From top to bottom, write out the listing exactly and skip every picture.
________________
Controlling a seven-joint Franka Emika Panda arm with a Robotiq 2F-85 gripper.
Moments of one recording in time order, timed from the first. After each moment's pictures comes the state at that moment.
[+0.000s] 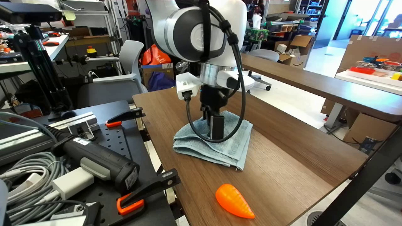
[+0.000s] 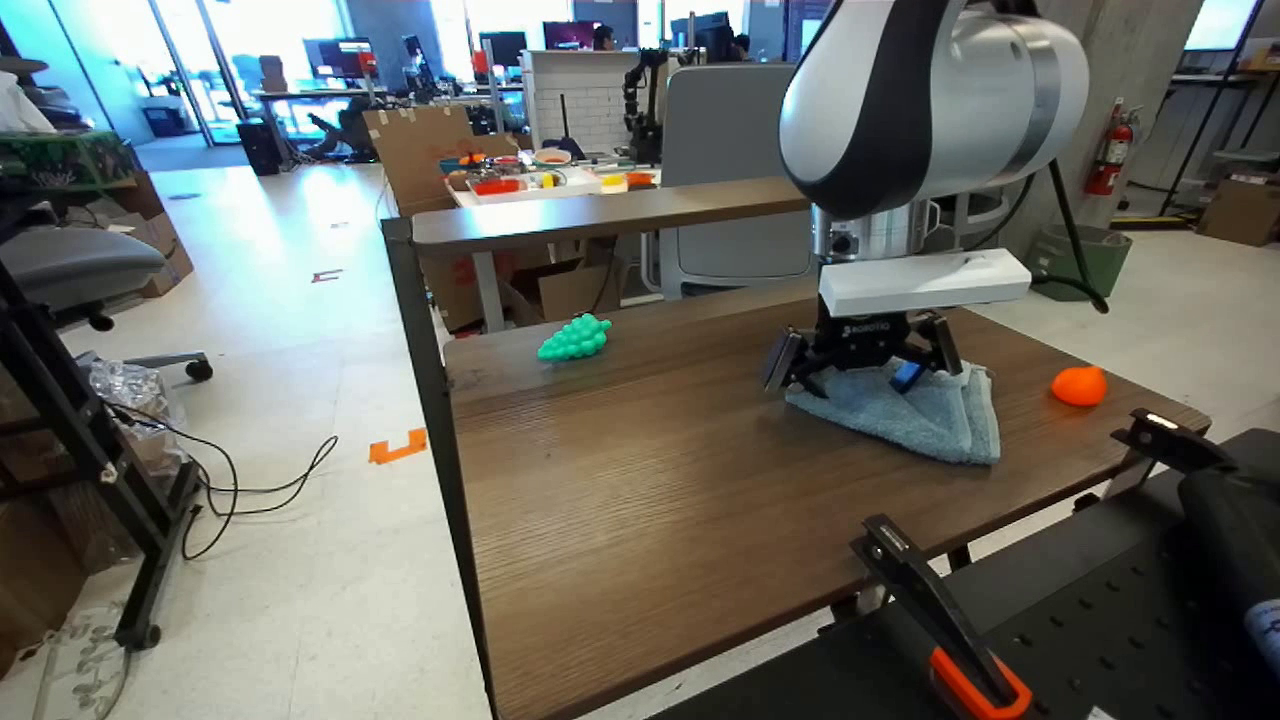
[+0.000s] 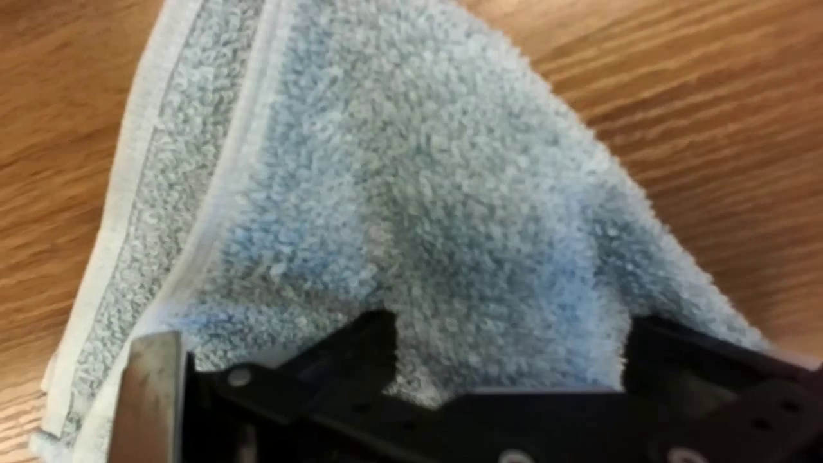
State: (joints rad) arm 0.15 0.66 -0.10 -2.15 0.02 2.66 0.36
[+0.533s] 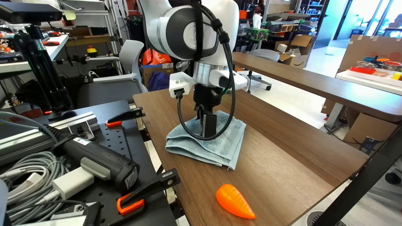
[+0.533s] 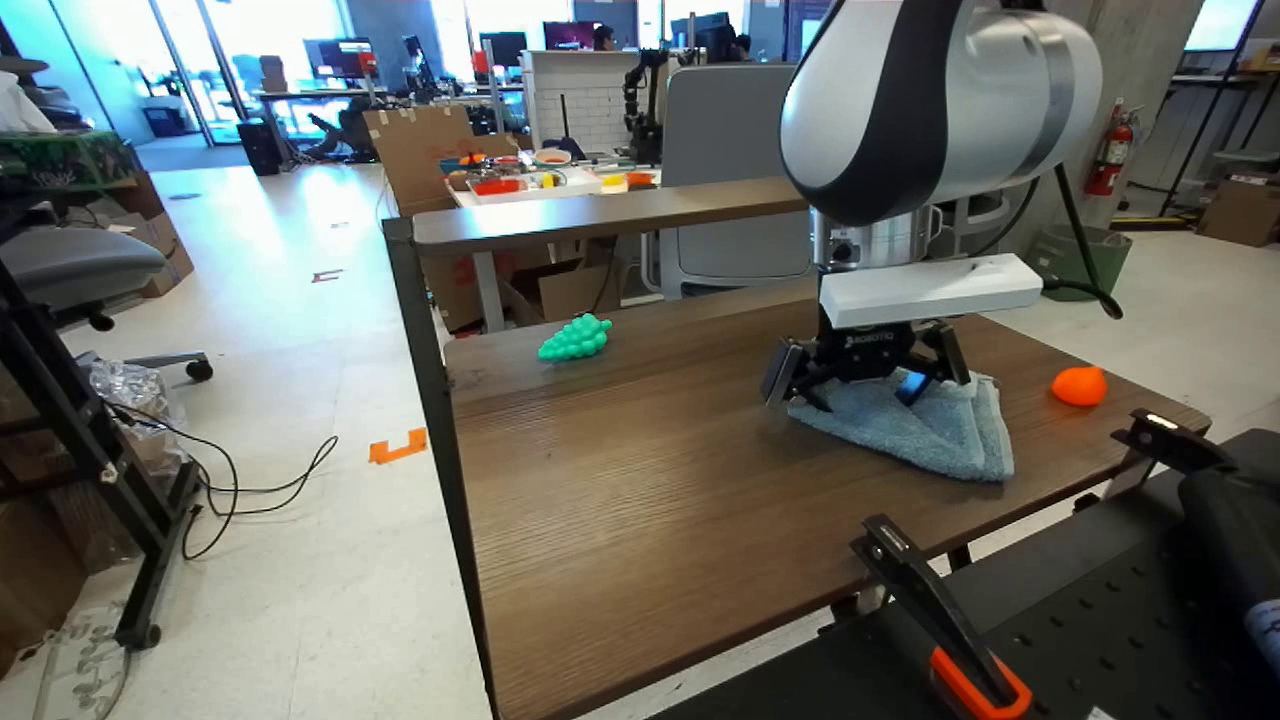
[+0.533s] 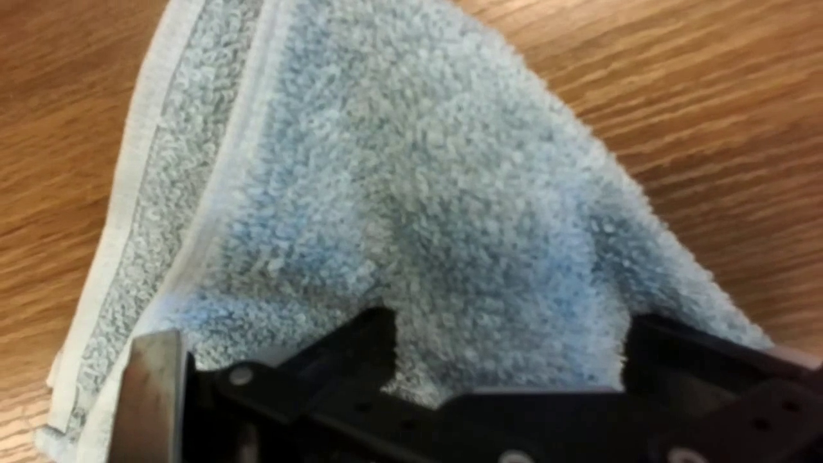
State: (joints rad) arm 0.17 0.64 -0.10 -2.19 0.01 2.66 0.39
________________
The answer
Controlling a seven-joint Franka Emika Panda arm with a Robotiq 2F-85 gripper.
Moments of one recording in time order, timed from the first. After each moment's pictures comes the state at that moment.
[+0.000s] 
[+0.000s] 
[+0.000s] 
State: (joints rad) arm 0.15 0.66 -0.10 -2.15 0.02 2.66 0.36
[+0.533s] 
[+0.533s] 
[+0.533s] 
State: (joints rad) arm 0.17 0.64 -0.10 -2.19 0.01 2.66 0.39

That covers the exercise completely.